- Task description
Within the listing below, tally the lines where the word "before" appears, and answer with nothing but the tally.

- Dataset content
######

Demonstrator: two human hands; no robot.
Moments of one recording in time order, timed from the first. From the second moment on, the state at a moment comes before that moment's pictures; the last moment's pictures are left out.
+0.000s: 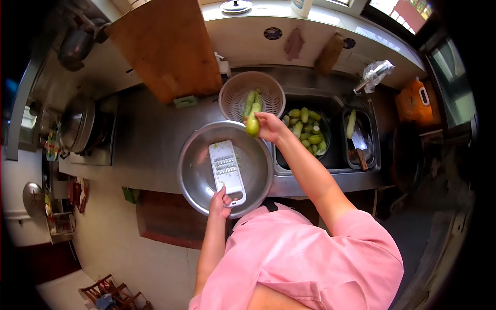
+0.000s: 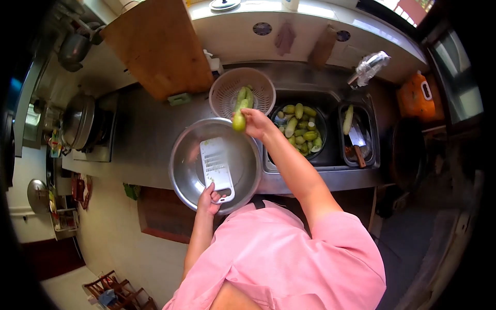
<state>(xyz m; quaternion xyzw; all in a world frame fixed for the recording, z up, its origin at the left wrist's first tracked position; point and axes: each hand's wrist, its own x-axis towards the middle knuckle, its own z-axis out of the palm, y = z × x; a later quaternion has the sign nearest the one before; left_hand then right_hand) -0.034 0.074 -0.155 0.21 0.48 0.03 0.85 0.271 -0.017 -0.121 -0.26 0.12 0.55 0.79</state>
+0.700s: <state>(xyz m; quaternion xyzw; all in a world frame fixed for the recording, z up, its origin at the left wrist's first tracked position) -0.032 0.071 -0.137 0.24 0.50 0.02 0.83 0.309 -0.194 -0.303 -0.96 -0.10 0.09 0.24</state>
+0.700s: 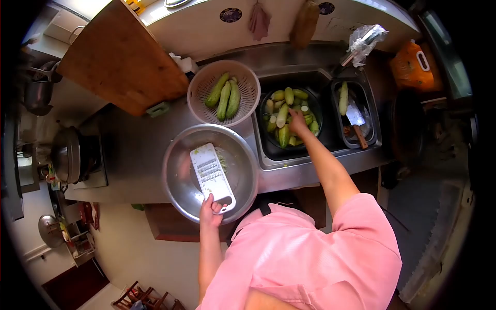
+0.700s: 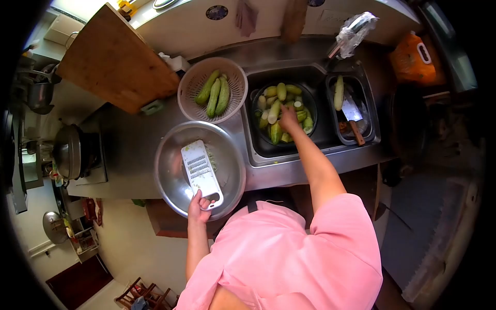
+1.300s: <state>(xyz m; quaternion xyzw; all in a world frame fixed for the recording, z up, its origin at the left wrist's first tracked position) -0.108 0.059 -0.015 0.35 0.52 0.05 0.78 0.307 -0.216 -0.186 -0.60 0.14 0.31 0.72</state>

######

- Reply
2